If you look at the IL generated when applying the Foo
attribute when it inherits from CodeAccessSecurityAttribute
it looks like this:
.permissionset demand = {class 'ConsoleApplication1.FooAttribute, ConsoleApplication1, Version=1.0.0.0, Culture=neutral' = {}}
When Foo
inherits from SecurityAttribute it looks like this:
.custom instance void ConsoleApplication1.FooAttribute::.ctor(valuetype [mscorlib]System.Security.Permissions.SecurityAction) = ( 01 00 02 00 00 00 00 00 )
Clearly the CodeAccessSecurityAttribute drastically changes the IL generated by applying the attribute.

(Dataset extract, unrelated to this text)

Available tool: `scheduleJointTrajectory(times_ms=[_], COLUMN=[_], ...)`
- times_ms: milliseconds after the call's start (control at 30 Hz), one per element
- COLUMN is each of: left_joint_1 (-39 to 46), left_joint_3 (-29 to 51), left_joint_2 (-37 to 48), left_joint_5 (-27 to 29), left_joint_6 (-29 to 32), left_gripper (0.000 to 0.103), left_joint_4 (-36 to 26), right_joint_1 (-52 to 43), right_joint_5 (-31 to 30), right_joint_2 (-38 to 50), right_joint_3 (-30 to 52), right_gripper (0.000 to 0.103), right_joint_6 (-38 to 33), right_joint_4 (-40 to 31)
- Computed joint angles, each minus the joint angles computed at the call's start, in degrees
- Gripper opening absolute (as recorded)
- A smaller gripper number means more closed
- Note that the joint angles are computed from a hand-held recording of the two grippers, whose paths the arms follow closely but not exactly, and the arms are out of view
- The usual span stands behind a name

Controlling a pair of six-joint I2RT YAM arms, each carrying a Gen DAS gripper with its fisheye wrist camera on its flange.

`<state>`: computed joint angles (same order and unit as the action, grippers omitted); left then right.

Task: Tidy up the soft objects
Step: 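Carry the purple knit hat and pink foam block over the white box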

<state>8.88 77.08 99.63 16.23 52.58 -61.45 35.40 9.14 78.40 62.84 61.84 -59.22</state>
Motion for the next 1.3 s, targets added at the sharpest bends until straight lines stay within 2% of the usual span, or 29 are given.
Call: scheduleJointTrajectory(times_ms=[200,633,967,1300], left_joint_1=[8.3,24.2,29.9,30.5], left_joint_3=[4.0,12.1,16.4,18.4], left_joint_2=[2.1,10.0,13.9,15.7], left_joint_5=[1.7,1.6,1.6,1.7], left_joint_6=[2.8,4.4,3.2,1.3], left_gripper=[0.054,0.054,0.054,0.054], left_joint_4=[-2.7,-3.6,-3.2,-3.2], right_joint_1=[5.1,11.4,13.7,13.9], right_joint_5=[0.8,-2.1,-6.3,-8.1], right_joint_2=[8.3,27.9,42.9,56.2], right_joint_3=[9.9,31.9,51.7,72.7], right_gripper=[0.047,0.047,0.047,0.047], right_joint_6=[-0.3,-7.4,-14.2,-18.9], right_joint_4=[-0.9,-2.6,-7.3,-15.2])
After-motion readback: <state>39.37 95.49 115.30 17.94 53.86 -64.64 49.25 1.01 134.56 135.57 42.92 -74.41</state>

Looking at the IL more if we change the Foo declaration to be like as follows
[Foo(SecurityAction.Demand)]
We get the following IL:
.permissionset demand = {class 'ConsoleApplication1.FooAttribute, ConsoleApplication1, Version=1.0.0.0, Culture=neutral' = {}}
Its the same as it was when we did not specify the optional parameter. Further we can cause the error not just by splitting the attribute and the Program
class into separate files we can cause it by rearranging the files in the class like this:
[Foo]
class Program
{
static void Main(string[] args) {}
}
[System.Serializable]
sealed class FooAttribute : CodeAccessSecurityAttribute
{
public FooAttribute(SecurityAction action = SecurityAction.Demand) : base(action) { }
public override System.Security.IPermission CreatePermission() { return null; }
}
Even more interesting if we do the following with class Other
and Other2
give the error but Program
does not. Only the classes that come before Foo
in the file will have the error
[Foo]
class Other
{
}
[Foo]
class Other2
{
}
[System.Serializable]
sealed class FooAttribute : CodeAccessSecurityAttribute
{
public FooAttribute(SecurityAction action = SecurityAction.Demand) : base(action) { }
public override System.Security.IPermission CreatePermission() { return null; } }
[Foo]
class Program
{
static void Main(string[] args) {}
}
What this says to me is that there is a problem somewhere in the build process. I don't know enough about how Code Access Security works to put my finger on what the exact problem is. There has to be part of the process that looks at the CodeAccessSecurityAttributes and does something with attempting to apply the SecurityAction to the code. I assume it builds some sort of metadata for the assembly. It must do this in some sort of ordered way so that it doesn't see the optional parameter until after it has already passed the Program class. It then must use that metadata in some way during the build process and that is where you are seeing the failure. For any more detail we'll have to hope someone who knows the compiler i.e. Eric can shed some light on it. I'd submit it on connect.microsoft.com as one of the comments suggested as it seems like a bug caused by the order things are traversed.